2. Appellants contend it was error to allow a GBI agent to read verbatim from a transcript of a taped statement made by Howard Harden to the agent. Appellants made no objection to the voluntariness of Howard Harden's statement, and did not contest the fact that he had been advised properly of his rights prior to making a statement to Mike Seigler, a GBI agent. We have held that it is not error to allow a detective to read to the jury a waiver of rights form and a defendant's confession after his counsel had stipulated that the confession was voluntary. Ratliff v. State, 150 Ga. App. 695
, 696 (2) (258 SE2d 324
) (1979). While counsel in the instant case did not stipulate that the confession was voluntary, in response to a question from the court appellants' counsel stated that a Jackson-Denno hearing ( Jackson v. Denno, 378 U. S. 368 (84 SC 1774, 12 LE2d 908)) on voluntariness was not necessary. Thus, it was not error to allow Seigler to read the transcript of Howard Harden's taped confession. Ratliff, supra.

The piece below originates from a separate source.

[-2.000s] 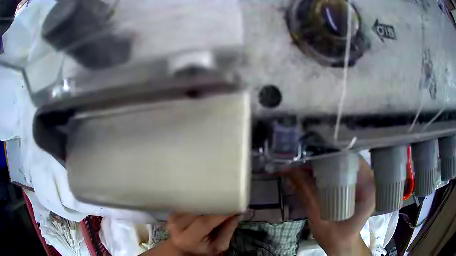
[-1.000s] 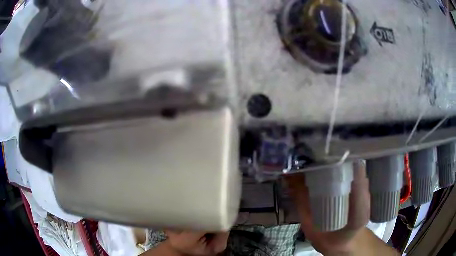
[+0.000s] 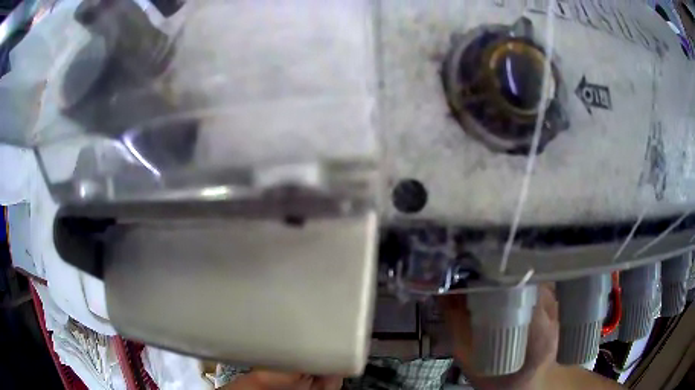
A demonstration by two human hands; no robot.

3. Appellants also contend it was error to allow the prosecuting attorney to read to the jury a transcript of tapes not in evidence. In regard to this contention the transcript shows that Freddie Harden testified on direct examination that he got his gun from his house because he was scared of the Wright brothers. On cross-examination the prosecuting attorney, reading from the transcript in an effort to impeach Freddie, asked him if he had not made certain statements to Mike Seigler indicating that he was not scared of the Wrights and had told them so. Appellants moved for a mistrial on the ground that the tapes from which the transcript was made had not been admitted in evidence. The motion was denied and Freddie acknowledged making the statement to Seigler. Appellants contend the denial of their motion for a mistrial was error.
A witness may be impeached by prior contradictory statements as to matters relevant to his testimony and to the case; before the contradictory statements may be admitted against him the time, place, person and circumstances attending the former statement shall be called to his mind with as much certainty as possible. OCGA 24-9-83
(Code Ann. 38-1803). The prosecuting attorney followed this procedure by asking Freddie Harden if he had made certain statements to Seigler when Freddie was interviewed by Seigler after the shooting. "[T]he prior inconsistent statement becomes admissible when the witness denies having made such statement. When a witness admits unequivocally that he made a prior inconsistent or contradictory statement, he has thereby impeached himself and it is not error to exclude the prior [taped] statement from evidence." (Emphasis supplied.) Dickey v. State, 240 Ga. 634
, 639 (3) (242 SE2d 55
It is apparent from the Code and the rules set forth in Dickey that it is not necessary to admit the alleged inconsistent statement (in this case, tapes) into evidence before questioning the witness about the statement. In fact, the prior inconsistent statement becomes admissible only if the witness denies having made the statement. Id. Thus, it was not error to allow questioning about the prior inconsistent statement without first admitting the taped statement into evidence.
4. The remaining enumerations of error are without merit.
Sam B. Sibley, Jr., District Attorney, for appellee.